In France, great variety of carriage is to be had. In such places as Biarritz, Nice, or Mentone, there are many elegant landaus having nearly all the appearance of private carriages, and, no doubt, most of them have been quite recently in private occupation. They are kept in good order and freshly painted, and are the best class. From them there is a descent to various kinds of smaller and inferior _voitures_. The close kind is generally of a very shaky, antiquated construction; although in some places, such as Lyons and Cannes, there is a kind of brougham plying for hire of a better quality, narrow and confined, holding two only, and even two with a squeeze, although some of them (to be seen in Paris) have also a folding down seat for a child. Other carriages have a hood. In Paris, where people are exposed to sudden showers of rain, the one–horse open carriages have an extraordinary huge kind of hood which can be promptly raised, but when turned over, falls so low as almost to extinguish the occupant and to exclude his view; but even then, and with a leathern apron drawn up over the knees, I have found in a storm that adequate protection against rain is not secured. One of the nicest of light vehicles in use is a kind of basket carriage, seated for four, or for two with a _vis–à–vis_ folding down seat for one or for two more behind the box, the box seat sometimes holding a fifth, and occasionally there is a light miniature rumble behind holding another. These are drawn for the most part by a pair of smart horses, remarkably small, akin to the active little Exmoor ponies.

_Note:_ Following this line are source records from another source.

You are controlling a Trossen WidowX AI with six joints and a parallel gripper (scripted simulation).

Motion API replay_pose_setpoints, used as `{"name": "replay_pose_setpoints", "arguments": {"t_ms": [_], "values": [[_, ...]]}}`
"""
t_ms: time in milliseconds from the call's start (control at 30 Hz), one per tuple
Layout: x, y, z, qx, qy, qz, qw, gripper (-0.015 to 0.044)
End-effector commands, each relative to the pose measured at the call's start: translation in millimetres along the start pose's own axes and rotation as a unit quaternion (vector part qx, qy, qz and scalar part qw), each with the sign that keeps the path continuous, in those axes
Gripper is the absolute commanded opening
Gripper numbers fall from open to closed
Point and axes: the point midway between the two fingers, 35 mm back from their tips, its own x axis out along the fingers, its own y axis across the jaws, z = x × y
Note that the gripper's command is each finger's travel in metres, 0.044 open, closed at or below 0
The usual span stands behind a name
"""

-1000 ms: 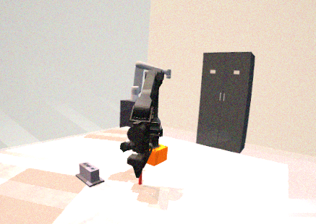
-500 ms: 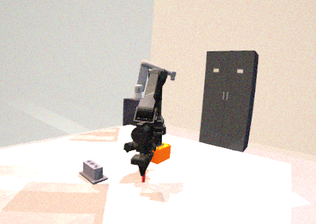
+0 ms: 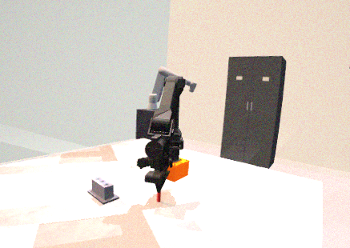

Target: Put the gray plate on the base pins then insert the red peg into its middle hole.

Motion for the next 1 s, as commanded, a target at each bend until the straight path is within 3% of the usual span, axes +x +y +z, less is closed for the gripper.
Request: {"name": "replay_pose_setpoints", "arguments": {"t_ms": [0, 900, 967], "values": [[-2.6, 0.6, -0.4, 0.002, 0.002, 0.000, 1.000, 0.0000], [-84.3, 5.3, -0.1, 0.002, 0.002, 0.001, 1.000, 0.0000], [-72.3, 3.4, 1.7, 0.001, 0.000, -0.006, 1.000, 0.0000]]}}
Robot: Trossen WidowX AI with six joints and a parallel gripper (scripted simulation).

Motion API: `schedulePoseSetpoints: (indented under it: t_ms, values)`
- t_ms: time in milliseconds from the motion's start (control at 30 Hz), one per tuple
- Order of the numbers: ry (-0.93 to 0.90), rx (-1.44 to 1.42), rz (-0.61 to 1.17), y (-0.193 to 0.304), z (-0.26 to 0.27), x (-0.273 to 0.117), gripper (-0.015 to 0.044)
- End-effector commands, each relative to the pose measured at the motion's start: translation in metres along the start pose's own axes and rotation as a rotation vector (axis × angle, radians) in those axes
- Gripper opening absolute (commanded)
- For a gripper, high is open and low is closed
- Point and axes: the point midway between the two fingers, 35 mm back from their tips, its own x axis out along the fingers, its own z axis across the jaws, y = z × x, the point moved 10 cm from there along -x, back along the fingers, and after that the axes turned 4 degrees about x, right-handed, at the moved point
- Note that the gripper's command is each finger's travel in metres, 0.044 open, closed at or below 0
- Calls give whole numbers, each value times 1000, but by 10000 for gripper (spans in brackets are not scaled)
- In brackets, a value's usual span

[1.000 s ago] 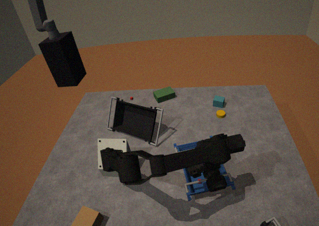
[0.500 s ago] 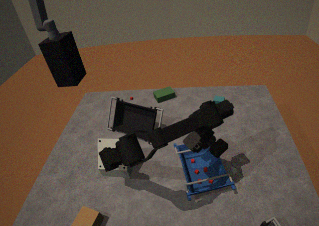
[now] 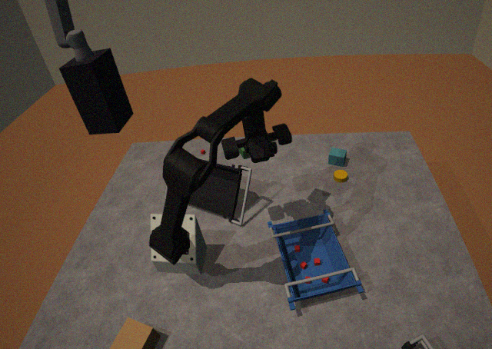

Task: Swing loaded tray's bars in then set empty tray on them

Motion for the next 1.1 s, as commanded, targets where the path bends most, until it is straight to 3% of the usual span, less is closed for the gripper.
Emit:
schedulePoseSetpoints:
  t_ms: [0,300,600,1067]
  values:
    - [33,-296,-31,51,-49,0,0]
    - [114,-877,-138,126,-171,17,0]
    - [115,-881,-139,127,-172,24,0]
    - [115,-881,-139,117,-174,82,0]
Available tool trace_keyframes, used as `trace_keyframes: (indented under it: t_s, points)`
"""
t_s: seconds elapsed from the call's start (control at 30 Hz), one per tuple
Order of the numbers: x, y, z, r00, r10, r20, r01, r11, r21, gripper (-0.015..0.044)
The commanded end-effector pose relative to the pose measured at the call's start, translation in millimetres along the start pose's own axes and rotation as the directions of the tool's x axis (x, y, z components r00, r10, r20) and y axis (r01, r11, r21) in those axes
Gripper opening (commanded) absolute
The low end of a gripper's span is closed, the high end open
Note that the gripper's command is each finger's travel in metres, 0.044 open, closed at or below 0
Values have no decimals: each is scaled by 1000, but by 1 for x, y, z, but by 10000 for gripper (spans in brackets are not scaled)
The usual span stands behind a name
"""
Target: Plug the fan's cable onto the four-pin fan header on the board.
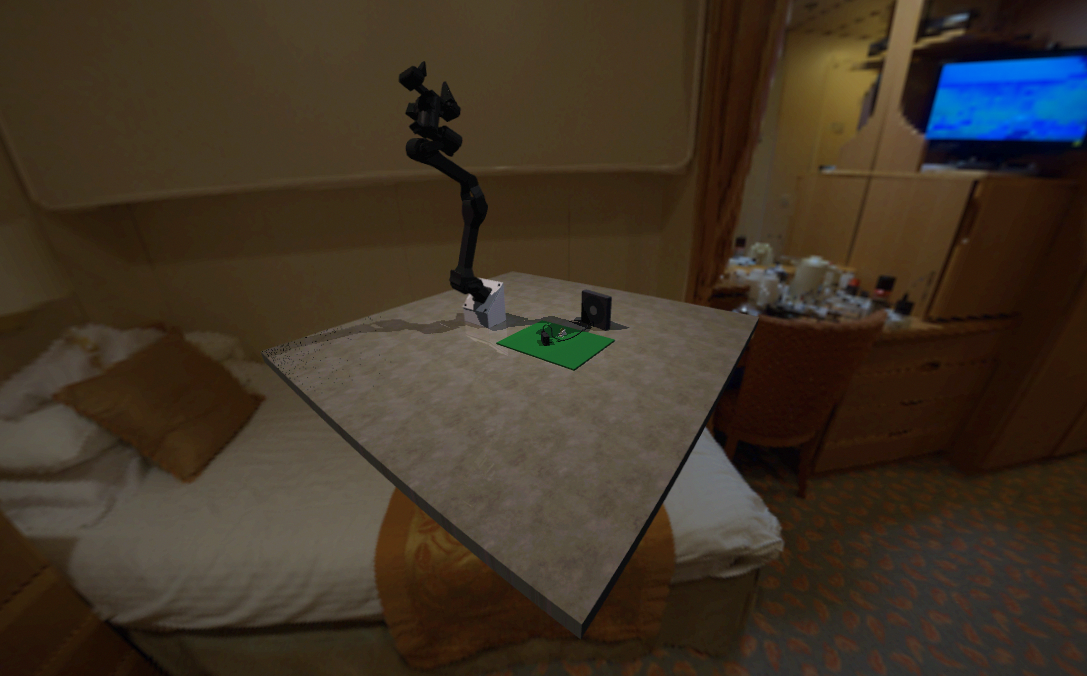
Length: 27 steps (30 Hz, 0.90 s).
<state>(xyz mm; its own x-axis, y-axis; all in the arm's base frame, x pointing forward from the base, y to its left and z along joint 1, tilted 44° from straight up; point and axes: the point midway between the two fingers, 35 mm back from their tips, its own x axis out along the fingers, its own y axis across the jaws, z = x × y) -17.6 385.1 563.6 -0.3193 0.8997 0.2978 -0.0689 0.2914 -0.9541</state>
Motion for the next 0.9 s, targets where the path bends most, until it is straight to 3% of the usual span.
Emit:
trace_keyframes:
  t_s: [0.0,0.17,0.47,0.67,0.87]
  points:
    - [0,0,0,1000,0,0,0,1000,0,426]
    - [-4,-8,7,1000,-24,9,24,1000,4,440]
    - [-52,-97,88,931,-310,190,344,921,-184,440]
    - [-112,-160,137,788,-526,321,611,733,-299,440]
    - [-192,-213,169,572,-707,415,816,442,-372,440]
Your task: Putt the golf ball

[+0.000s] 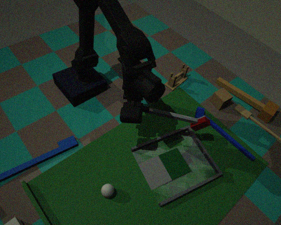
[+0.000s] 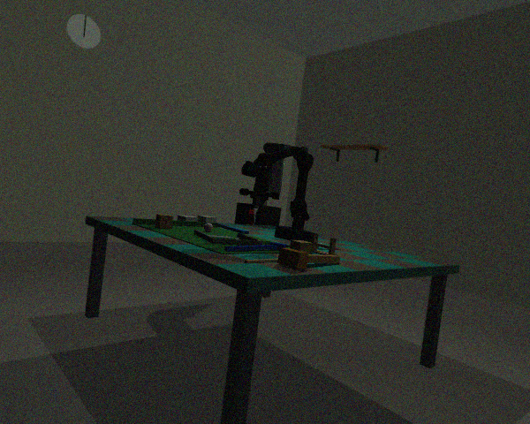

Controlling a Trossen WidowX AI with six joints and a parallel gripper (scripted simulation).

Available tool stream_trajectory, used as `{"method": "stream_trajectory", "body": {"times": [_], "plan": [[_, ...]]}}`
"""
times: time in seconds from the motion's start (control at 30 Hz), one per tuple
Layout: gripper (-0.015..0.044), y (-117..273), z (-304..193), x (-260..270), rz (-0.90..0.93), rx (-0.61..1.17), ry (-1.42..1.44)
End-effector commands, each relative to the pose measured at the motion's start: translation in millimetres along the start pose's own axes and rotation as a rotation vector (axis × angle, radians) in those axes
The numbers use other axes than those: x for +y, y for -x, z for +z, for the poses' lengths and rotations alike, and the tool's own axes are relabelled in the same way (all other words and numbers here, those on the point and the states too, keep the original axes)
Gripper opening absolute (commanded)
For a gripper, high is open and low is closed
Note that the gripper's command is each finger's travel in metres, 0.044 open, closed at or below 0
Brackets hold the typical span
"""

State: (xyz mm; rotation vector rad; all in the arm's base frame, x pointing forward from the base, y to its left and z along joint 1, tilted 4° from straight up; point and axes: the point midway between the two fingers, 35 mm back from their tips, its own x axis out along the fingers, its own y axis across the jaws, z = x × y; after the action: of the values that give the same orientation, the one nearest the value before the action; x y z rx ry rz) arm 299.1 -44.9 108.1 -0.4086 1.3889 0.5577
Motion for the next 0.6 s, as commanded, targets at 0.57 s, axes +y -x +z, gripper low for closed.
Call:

The horses always go most willingly, and the drivers delight in urging them at top speed. Regardless of consequences, they dash down a hill in a way which would make an English coachy’s hair stand on end, and like a cannon ball through a crowd, without halting or swerving from their course, expecting the crowd to scatter right and left to make way for them. This is all done to the noise of a horrid ear–splitting cracking of the whip. The driver cracks his whip, and considers that having done so, he is discharged of responsibility, and that it is the pedestrian’s own fault if he be run over; just as a golfer considers that when he has cried ‘faar’ before striking his ball, it is the fault of the person struck that he has not got promptly enough out of the way. This cracking of the whip goes on incessantly while the man is with his horse, and even when without, and seems indulged in most frequently from a boyish love of making the odious noise.